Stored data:
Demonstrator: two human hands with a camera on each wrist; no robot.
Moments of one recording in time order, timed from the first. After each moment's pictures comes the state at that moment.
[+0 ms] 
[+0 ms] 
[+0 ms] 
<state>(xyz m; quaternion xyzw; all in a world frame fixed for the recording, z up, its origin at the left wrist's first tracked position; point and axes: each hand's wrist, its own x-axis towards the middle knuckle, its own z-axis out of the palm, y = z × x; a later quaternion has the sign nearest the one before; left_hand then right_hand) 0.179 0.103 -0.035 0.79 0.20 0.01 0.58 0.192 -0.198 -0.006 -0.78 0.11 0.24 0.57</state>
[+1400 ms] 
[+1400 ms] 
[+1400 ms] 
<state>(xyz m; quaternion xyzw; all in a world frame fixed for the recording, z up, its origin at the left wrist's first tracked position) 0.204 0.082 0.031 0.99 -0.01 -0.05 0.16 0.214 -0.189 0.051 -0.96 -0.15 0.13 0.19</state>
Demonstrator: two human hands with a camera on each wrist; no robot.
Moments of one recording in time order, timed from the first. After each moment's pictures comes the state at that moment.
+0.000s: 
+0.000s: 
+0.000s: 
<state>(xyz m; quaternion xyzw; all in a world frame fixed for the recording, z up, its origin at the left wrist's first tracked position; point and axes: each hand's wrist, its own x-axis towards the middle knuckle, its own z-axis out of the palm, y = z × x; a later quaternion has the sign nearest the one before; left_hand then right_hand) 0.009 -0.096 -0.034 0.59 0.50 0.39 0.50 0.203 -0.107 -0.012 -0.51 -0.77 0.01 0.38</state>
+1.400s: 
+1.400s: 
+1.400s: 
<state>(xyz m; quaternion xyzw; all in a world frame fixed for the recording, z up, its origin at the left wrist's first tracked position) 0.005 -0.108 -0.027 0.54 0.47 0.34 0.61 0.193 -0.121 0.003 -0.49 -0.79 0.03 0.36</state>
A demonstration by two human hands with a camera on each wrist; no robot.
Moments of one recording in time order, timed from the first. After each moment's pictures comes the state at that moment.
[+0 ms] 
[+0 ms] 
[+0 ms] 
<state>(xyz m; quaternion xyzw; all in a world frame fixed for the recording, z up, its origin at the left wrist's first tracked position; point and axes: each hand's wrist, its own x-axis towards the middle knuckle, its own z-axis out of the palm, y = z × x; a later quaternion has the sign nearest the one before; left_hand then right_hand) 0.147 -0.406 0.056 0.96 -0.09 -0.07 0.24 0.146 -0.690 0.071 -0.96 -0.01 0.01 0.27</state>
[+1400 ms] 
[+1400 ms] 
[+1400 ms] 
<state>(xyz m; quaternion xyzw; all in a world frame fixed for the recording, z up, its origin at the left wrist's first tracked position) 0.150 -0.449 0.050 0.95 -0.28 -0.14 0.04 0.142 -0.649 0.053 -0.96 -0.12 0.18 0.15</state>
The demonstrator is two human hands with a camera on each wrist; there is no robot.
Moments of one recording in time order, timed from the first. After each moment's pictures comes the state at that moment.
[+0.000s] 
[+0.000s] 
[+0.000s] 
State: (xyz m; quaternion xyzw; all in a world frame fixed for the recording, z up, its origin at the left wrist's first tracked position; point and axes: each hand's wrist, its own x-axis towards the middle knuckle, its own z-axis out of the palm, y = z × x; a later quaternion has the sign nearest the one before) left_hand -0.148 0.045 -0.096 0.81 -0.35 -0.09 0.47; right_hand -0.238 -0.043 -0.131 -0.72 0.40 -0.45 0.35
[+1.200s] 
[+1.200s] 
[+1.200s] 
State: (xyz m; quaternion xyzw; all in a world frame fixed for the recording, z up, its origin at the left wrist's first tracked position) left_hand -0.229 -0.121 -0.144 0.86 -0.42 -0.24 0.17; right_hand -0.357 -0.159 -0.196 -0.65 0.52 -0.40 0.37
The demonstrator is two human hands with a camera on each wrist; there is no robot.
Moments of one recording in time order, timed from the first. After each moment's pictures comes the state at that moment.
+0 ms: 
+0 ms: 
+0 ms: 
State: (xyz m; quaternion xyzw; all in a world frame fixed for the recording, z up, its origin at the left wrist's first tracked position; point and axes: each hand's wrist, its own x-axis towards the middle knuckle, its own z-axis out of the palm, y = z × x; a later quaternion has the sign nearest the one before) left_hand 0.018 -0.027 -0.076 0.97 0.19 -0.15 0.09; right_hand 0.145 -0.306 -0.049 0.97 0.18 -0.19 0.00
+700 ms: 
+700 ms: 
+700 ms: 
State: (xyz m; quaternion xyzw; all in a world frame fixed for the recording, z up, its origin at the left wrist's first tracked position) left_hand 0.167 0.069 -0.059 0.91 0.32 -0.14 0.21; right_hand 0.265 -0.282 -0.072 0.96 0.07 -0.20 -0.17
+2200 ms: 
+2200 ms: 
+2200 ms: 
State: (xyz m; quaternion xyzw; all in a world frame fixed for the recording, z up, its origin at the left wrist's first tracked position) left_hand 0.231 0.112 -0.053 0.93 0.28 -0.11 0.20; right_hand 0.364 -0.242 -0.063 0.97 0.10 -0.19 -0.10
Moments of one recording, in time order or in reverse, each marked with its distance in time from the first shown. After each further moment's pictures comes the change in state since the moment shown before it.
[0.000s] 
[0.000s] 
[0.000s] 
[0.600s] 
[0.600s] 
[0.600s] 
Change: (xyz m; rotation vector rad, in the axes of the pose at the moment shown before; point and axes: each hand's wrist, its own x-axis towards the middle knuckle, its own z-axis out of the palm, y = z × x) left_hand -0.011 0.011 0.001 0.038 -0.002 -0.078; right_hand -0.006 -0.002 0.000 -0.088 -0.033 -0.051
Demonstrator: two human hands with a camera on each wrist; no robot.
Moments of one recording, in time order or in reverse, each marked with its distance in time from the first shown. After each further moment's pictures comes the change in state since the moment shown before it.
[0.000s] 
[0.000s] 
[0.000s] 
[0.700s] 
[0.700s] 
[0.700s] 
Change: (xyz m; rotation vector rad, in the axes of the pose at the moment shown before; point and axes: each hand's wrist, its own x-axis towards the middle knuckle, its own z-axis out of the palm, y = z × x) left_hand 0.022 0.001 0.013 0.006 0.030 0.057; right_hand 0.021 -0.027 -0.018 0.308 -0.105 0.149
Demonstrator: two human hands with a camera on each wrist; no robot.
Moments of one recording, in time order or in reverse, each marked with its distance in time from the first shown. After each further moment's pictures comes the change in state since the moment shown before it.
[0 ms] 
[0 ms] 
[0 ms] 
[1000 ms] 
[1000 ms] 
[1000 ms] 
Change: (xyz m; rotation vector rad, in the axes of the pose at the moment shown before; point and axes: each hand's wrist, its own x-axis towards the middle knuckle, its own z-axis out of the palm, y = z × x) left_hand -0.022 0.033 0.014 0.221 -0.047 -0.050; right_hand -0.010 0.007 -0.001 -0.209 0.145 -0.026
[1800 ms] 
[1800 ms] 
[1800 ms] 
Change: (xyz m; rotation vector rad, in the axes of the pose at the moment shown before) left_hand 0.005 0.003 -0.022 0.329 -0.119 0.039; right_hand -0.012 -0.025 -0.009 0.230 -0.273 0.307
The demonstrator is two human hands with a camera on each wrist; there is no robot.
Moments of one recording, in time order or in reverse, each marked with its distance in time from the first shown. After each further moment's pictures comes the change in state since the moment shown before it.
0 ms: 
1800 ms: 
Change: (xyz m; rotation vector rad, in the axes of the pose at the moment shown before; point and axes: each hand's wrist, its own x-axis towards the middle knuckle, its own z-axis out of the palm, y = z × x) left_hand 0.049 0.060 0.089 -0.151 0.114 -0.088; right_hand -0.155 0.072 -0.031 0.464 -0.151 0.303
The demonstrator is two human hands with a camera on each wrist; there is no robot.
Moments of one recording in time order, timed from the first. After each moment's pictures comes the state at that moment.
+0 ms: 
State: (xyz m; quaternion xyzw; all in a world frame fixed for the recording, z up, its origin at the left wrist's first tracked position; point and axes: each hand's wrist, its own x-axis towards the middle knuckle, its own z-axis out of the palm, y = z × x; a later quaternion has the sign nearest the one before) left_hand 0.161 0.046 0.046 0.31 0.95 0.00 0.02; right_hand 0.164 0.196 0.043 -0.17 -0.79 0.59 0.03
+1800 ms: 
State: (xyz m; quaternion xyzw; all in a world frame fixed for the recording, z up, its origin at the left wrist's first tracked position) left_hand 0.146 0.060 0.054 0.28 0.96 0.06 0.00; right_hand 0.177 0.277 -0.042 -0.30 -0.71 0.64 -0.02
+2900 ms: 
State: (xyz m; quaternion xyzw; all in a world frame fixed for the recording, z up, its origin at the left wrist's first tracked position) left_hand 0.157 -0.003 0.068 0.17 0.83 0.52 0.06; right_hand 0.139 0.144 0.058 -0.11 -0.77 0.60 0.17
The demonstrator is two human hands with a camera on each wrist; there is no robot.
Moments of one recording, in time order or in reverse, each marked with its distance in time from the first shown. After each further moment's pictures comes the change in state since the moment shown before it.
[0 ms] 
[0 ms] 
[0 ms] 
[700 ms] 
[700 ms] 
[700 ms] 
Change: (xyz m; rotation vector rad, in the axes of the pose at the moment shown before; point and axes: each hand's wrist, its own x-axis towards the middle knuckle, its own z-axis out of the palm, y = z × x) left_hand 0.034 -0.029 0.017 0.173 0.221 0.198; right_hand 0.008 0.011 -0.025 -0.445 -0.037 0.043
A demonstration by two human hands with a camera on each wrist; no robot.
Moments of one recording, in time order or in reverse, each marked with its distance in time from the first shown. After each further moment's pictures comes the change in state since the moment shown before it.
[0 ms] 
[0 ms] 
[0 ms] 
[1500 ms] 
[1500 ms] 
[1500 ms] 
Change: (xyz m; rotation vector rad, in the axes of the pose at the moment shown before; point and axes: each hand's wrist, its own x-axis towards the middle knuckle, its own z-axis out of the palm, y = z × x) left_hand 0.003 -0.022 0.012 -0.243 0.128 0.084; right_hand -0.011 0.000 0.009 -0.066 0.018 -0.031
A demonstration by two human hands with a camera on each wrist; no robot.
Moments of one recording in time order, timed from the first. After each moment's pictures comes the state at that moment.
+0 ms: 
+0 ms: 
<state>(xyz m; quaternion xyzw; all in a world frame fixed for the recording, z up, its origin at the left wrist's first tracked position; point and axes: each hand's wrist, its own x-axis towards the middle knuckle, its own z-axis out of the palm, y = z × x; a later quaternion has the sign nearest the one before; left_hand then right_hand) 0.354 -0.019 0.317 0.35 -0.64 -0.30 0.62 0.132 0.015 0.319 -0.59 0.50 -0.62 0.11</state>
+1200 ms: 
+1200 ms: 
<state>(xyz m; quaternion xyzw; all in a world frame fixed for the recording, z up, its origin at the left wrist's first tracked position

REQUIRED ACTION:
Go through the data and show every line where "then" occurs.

THE COMPLETED TASK:
<state>(xyz m; quaternion xyzw; all in a world frame fixed for the recording, z up, its origin at the left wrist's first tracked position; point and axes: each hand's wrist, its own x-axis towards the middle knuckle, its own z-axis out of the palm, y = z × x; a later quaternion has the sign nearest the one before; left_hand then right_hand) 0.179 0.103 -0.035 0.79 0.20 0.01 0.58 0.192 -0.198 -0.006 -0.78 0.11 0.24 0.57</state>
<state>(xyz m; quaternion xyzw; all in a world frame fixed for the recording, z up, its origin at the left wrist's first tracked position; point and axes: each hand's wrist, its own x-axis towards the middle knuckle, its own z-axis out of the palm, y = z × x; a later quaternion has the sign nearest the one before; left_hand then right_hand) 0.009 -0.096 -0.034 0.59 0.50 0.39 0.50 0.203 -0.107 -0.012 -0.51 -0.77 0.01 0.38</state>
<state>(xyz m; quaternion xyzw; all in a world frame fixed for the recording, z up, its origin at the left wrist's first tracked position; point and axes: each hand's wrist, its own x-axis towards the middle knuckle, its own z-axis out of the palm, y = z × x; a later quaternion has the sign nearest the one before; left_hand then right_hand) 0.147 -0.406 0.056 0.96 -0.09 -0.07 0.24 0.146 -0.690 0.071 -0.96 -0.01 0.01 0.27</state>
<state>(xyz m; quaternion xyzw; all in a world frame fixed for the recording, z up, its origin at the left wrist's first tracked position; point and axes: each hand's wrist, its own x-axis towards the middle knuckle, its own z-axis out of the palm, y = z × x; a later quaternion has the sign nearest the one before; left_hand then right_hand) 0.354 -0.019 0.317 0.35 -0.64 -0.30 0.62 0.132 0.015 0.319 -0.59 0.50 -0.62 0.11</state>

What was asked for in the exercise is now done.